Contoh perjanjian pranikah yang bertentangan dengan muqtaḍā al-nikāḥ yang sifat penentangannya “berat” adalah,
- Suami harus langsung mencerai istri setelah akad nikah sah. Atau, suami harus mencerai istri setelah bersetubuh satu kali. Atau, Suami harus mencerai istri setelah bersetubuh 10 kali. Atau, Suami memberikan hak talak kepada istri sehingga kapan pun istri mau lepas dari suami maka dia berhak melakukannya.
- Suami tidak boleh menyetubuhi istri selama pernikahan
- Suami atau istri punya hak khiyār yakni bisa memilih sewaktu-waktu membubarkan pernikahan
Perjanjian seperti ini dan semisalnya tidak sah karena bertentangan dengan muqtaḍā al-nikāh. Jadi meskipun sudah pernah diucapkan, maka ia tidak berlaku dan tidak wajib dilaksanakan. Status penentangan perjanjian jenis ini adalah “berat”. Dikatakan berat karena menghalangi suami untuk menyetubuhi istri (yukhillu bil maqṣūd al-aṣlī minan nikāḥ wahuwa al-istimtā‘/al-waṭ’u). Konsekuensi penentangan “berat” adalah jika perjanjian ini diucapkan saat akad nikah, maka akad nikahnya tidak sah/sah, perjanjiannya tidak sah dan maharnya juga fāsid/rusak.
Khusus untuk syarat “tidak ada persetubuhan”, dikecualikan jika suami impoten atau mamsūḥ atau majbūb, atau istri memiliki kelainan vagina sehingga tidak bisa disetubuhi, lalu di awal nikah sudah memberitahukan aib tersebut dan mensyaratkan tidak ada persetubuhan. Nikah seperti ini sah tapi syaratnya tetap fāsid sehingga maharnya juga fāsid.
Termasuk yang semakna dengan ini (syarat yang bertentangan dengan muqtaḍā al-nikāḥ) adalah semua syarat haram, seperti syarat minum khamr, syarat membunuh orang yang tidak bersalah, syarat mencuri, syarat korupsi, syarat berzina, syarat murtad, syarat, melalukan kesyirikan, anak ikut agama ibu non muslim dan lain-lain. Semua syarat seperti ini tidak sah dan tidak berlaku. Syarat itu batil dan haram dilaksanakan.

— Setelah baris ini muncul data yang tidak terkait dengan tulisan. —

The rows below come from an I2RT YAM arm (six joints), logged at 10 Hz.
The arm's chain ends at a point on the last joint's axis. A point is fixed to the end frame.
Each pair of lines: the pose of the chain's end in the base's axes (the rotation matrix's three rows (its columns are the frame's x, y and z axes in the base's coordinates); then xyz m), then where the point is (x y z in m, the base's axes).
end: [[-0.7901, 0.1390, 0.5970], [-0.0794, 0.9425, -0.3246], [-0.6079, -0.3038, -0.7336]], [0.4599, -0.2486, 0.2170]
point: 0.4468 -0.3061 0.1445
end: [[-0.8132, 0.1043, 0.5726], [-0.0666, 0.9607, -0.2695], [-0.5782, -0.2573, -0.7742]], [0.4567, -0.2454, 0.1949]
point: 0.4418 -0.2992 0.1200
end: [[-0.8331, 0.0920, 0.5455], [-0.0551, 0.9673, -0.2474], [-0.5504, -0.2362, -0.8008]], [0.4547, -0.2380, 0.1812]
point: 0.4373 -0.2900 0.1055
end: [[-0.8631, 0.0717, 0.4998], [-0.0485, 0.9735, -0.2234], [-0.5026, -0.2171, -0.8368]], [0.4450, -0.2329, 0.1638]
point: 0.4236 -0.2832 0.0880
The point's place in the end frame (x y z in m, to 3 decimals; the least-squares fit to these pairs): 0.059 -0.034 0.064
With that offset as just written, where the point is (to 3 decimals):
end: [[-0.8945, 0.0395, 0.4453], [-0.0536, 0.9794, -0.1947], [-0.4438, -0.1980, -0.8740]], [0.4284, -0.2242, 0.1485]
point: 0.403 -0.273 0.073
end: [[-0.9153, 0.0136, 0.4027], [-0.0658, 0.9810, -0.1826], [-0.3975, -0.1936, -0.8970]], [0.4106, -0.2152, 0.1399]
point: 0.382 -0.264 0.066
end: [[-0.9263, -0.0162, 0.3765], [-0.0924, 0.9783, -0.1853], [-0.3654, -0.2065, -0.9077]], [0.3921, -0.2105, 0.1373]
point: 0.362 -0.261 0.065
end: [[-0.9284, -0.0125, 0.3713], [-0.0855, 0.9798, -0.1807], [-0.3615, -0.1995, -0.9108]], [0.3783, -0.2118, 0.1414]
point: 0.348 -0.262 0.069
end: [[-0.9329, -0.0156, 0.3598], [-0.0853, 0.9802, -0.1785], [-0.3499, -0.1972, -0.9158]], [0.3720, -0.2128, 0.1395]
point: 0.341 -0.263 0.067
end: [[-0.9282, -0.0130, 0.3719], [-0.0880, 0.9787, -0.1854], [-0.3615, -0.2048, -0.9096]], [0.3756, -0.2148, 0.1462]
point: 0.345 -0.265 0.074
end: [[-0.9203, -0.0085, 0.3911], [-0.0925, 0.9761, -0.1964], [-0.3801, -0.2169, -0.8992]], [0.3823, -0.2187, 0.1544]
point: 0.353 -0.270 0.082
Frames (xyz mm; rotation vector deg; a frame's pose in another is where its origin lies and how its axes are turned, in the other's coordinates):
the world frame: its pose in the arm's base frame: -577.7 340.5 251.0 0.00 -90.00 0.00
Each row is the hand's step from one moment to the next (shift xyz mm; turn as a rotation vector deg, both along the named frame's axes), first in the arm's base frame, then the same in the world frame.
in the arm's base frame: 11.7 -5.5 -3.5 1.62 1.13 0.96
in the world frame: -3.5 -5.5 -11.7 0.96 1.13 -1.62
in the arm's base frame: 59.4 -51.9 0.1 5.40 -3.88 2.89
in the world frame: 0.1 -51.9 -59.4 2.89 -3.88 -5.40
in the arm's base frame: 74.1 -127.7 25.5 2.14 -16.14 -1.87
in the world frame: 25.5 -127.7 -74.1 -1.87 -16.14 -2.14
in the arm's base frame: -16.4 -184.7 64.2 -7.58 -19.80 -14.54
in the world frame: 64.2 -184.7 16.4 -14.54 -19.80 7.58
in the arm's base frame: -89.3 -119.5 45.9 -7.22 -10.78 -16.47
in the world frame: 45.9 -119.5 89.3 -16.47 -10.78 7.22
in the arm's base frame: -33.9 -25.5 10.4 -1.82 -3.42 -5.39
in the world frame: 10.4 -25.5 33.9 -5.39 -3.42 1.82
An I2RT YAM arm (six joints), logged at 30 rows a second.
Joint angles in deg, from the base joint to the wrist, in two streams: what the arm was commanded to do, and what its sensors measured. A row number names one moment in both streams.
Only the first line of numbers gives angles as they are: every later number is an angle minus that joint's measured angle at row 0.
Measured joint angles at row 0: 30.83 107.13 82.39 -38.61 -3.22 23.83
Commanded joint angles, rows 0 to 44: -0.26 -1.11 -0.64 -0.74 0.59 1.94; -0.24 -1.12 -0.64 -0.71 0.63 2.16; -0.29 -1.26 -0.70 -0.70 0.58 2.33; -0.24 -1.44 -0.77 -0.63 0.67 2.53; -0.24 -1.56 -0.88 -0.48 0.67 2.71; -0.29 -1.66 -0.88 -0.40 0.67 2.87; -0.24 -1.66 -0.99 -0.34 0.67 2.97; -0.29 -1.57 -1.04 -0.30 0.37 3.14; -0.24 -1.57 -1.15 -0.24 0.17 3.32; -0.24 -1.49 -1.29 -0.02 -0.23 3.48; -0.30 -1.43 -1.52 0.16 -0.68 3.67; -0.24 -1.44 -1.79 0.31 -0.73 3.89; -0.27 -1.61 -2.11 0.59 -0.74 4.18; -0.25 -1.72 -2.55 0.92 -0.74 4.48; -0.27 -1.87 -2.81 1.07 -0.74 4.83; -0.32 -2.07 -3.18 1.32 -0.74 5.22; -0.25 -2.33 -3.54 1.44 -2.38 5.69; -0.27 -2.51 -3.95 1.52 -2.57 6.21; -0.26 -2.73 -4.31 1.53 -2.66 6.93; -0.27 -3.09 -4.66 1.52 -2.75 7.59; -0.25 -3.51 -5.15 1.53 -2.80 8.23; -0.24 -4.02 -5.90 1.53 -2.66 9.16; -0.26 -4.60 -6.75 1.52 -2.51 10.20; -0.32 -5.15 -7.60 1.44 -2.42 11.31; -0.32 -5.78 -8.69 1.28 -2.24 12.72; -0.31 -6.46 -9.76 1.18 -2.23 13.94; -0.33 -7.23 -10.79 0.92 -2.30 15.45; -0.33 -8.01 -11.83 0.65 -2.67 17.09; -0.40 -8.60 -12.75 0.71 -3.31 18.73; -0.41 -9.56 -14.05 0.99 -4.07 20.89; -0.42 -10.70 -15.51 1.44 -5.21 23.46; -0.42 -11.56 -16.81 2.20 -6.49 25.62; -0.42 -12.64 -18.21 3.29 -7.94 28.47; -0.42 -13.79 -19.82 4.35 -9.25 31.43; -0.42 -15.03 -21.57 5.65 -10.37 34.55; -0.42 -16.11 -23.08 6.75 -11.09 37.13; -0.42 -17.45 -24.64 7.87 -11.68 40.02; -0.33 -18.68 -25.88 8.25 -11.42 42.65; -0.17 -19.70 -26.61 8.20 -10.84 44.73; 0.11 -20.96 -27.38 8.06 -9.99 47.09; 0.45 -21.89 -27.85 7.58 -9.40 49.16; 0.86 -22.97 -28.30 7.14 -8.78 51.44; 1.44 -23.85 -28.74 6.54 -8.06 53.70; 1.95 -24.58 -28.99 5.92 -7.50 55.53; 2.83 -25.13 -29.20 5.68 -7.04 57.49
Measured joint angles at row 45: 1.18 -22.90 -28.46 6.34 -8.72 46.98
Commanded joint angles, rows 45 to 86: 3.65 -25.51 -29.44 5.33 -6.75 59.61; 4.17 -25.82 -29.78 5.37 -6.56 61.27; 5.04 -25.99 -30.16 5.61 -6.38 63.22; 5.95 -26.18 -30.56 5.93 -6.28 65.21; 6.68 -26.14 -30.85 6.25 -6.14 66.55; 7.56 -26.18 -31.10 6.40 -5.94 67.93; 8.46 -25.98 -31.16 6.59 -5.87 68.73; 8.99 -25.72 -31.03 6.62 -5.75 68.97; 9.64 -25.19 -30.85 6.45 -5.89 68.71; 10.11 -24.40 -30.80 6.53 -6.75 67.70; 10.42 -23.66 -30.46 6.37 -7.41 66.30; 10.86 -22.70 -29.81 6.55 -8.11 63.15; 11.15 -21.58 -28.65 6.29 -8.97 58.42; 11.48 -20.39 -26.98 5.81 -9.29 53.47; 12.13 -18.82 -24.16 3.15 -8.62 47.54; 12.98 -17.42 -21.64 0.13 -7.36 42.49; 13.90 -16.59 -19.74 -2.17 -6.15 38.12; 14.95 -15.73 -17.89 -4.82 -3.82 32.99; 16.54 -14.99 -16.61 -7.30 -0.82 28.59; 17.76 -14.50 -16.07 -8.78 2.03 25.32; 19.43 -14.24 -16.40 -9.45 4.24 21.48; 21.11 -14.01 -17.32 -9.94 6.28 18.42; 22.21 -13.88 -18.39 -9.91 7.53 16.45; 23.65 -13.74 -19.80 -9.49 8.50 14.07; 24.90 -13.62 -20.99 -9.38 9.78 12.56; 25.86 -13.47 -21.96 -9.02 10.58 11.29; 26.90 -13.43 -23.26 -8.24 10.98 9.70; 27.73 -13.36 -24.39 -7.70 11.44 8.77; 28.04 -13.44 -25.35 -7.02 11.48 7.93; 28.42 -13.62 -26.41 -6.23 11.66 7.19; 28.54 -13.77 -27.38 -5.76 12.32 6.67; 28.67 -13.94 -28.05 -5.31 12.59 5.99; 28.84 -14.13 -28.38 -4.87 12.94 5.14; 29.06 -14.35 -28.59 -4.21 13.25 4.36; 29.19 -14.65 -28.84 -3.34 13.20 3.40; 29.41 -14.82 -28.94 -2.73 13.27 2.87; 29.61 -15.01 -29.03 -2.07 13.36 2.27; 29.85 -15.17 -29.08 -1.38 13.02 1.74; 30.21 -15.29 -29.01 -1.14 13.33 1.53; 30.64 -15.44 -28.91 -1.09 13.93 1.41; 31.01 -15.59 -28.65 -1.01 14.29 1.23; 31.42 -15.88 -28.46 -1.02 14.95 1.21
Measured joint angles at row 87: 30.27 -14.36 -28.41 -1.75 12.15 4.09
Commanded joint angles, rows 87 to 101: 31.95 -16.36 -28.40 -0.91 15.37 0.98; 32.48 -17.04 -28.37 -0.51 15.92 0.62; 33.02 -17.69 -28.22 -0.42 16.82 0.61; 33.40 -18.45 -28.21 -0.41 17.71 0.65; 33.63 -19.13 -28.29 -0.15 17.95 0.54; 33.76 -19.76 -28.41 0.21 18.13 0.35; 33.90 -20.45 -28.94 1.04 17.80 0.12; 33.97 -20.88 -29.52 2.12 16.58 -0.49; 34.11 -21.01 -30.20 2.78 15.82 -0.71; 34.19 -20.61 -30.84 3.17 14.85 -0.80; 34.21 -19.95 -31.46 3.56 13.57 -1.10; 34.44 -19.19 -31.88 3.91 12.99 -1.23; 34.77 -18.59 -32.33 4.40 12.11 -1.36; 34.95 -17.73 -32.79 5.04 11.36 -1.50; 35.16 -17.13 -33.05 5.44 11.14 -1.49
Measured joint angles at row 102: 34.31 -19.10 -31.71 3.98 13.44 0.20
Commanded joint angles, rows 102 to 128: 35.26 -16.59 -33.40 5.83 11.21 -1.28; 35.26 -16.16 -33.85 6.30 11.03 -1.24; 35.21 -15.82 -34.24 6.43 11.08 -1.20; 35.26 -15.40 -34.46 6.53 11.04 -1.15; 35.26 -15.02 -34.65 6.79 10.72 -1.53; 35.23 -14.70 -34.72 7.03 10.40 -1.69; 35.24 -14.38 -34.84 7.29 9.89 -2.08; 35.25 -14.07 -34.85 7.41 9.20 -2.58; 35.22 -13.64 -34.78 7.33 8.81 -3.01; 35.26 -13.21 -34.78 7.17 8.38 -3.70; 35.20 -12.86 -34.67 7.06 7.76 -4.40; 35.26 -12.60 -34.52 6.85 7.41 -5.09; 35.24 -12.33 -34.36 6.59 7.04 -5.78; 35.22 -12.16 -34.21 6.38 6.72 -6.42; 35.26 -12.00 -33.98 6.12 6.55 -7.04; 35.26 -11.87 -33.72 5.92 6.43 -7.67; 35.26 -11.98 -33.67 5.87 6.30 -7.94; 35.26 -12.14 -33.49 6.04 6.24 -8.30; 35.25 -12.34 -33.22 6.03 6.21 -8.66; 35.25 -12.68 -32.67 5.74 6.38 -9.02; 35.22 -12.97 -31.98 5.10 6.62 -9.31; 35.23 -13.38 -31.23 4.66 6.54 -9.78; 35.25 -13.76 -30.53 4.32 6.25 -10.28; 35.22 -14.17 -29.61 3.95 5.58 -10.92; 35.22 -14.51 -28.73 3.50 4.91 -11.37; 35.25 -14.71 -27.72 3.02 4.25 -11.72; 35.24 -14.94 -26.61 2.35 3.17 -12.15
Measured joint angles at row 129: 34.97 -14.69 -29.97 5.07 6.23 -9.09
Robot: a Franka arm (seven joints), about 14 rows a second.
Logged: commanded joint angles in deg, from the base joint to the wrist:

Dalil yang menunjukkan perjanjian pra nikah yang haram atau bertentangan dengan muqtaḍā al-nikāḥ itu tidak sah adalah hadis berikut ini,
Artinya,
“Barangsiapa menetapkan syarat yang tidak ada dalam kitabullah (bertentangan dengan kitabullah) maka itu batil/tidak berlaku.” (H.R. al-Bukhārī)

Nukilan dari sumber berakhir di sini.